Suprisingly, –funroll-loops isn’t the funniest sounding of the gcc options, –malign-double is. Just in case you’re having deus ex machina problems and need to specify your program has an evil twin.
The Wilkins rampage continues with these modifiers for English’s modal auxiliary verbs. These would be attached to a verb (built through Wilkin’s system), notice how the closely related verbs are similar in shape — with just the tip of the tail changed, and the overall collection of verbs are rotations of a single character.
For more detail on modal verbs, go here. It may also amuse you to read RFC 2119: Key Words for Use to Indicate Requirement Levels.
Part of Wilkins’ Essay towards a Real Character… was a numerical system organized along the principles of his classification system. Note that the basic character in all these columns is made up of variances on Wilkins’ glyph representing category ‘Measure’, a subtype of ‘Quantity.’

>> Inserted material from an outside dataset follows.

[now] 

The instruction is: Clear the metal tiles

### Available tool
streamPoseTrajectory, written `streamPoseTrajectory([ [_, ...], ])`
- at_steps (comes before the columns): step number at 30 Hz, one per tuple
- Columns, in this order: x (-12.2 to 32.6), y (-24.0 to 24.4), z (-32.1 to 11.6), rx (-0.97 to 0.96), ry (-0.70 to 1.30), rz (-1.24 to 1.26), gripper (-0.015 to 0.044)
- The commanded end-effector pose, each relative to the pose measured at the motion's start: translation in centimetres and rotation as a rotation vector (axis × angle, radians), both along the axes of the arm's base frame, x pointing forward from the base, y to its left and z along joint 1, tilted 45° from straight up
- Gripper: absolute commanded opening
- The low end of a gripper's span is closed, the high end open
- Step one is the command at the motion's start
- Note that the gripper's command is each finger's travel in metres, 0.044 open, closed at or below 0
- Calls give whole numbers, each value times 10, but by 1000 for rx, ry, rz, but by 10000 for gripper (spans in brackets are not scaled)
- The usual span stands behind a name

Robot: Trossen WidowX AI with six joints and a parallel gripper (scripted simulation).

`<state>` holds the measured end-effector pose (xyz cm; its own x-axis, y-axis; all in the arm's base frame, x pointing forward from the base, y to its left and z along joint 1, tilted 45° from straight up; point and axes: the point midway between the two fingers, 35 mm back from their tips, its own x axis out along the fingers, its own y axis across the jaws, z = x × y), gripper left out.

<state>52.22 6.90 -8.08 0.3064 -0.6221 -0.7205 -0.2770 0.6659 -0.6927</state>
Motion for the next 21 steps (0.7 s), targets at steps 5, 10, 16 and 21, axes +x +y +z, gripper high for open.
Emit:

Here’s a picture of the top-level categories back for your amusements, measure is in the middle category about halfway down.
Also note that the power of 10 for the particular number being represented is given as a modifier in the lower right corner of the number.
i was cleaning out the old corprew.org blog today, and i figured adding this post here would be amusing, i think a lot of it is still truish.
For the last while, I’ve been astounded that everyone who sets out to create an open source content management system either creates a blogging tool or a slashdot clone. It is really strange, and I don’t know why those are seen as replacements for general-purpose CMSs.
Anyway, I found this discussion of same over at kalsey.com interesting, as it has a more or less current analysis of the issues at hand.
At some point, I hope to go to the information school at the UDub, and I will not contribute to open source content management for obvious reasons, but it is interesting to see where these systems go. My own assumptions about what a content management system is supposed to do is shaped by several years of work and thinking, but it is definitely thinking about different things.